- [PROBLEM DESCRIPTION]: Which of the lines below include the word "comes"? Pull each one out.

===== THE DATA

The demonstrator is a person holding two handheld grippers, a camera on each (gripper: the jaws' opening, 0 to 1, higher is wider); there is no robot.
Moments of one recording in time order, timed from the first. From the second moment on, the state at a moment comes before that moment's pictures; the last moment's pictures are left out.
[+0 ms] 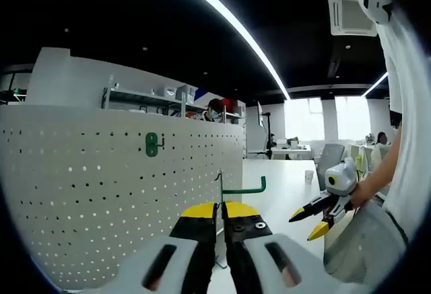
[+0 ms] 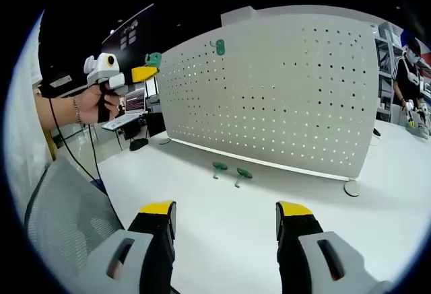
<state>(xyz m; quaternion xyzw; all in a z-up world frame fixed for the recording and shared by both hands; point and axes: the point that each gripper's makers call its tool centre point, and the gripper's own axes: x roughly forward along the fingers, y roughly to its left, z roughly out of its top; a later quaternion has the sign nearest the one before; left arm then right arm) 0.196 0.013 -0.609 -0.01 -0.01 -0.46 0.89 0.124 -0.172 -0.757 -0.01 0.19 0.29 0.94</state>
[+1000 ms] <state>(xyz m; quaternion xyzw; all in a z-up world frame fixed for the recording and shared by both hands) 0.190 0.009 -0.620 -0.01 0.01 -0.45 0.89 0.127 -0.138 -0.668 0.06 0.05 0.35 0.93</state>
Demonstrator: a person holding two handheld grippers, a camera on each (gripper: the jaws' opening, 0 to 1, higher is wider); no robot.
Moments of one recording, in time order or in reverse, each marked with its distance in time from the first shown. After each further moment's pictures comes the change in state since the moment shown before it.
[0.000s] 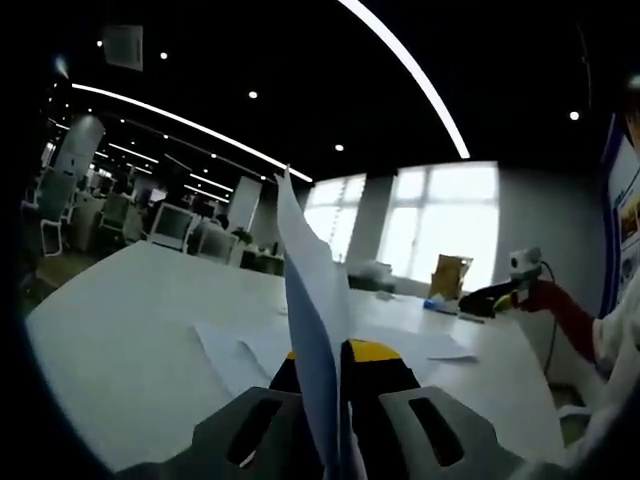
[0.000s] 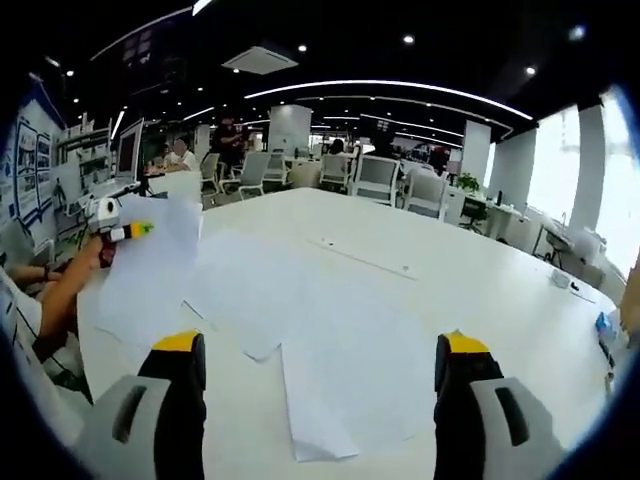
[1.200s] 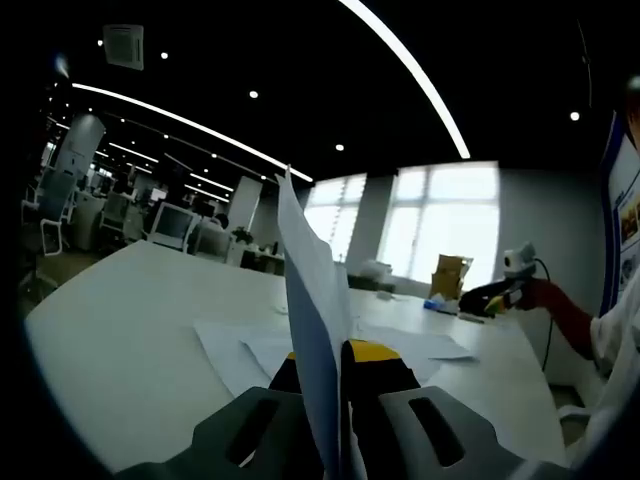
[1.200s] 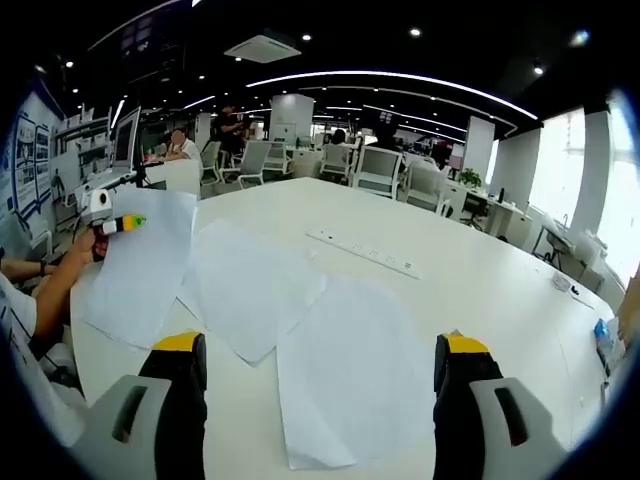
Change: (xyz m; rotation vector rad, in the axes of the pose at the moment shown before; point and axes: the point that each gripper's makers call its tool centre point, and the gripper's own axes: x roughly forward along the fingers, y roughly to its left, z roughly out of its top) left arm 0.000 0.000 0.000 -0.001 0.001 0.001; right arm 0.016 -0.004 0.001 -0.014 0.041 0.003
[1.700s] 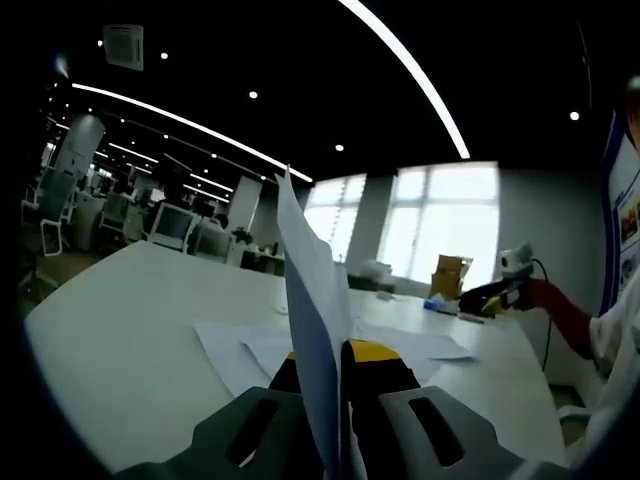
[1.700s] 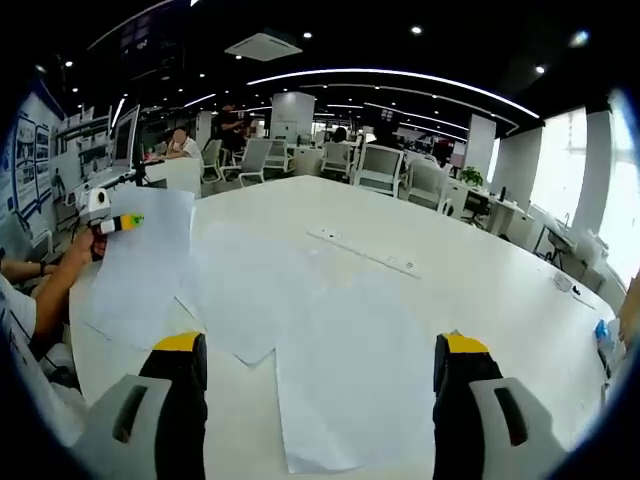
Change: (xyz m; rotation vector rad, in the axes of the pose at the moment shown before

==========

- [OUTPUT OF THE TASK]:
Moments of one recording in time order, timed from the first. From the second moment on, the state at a moment comes before that moment's pictures; the last moment's pictures are left out.
Moments of one recording, in time order or in reverse, each marked with its distance in time from the first shown. After each further moment's pictures comes the change in state since the moment shown before it.

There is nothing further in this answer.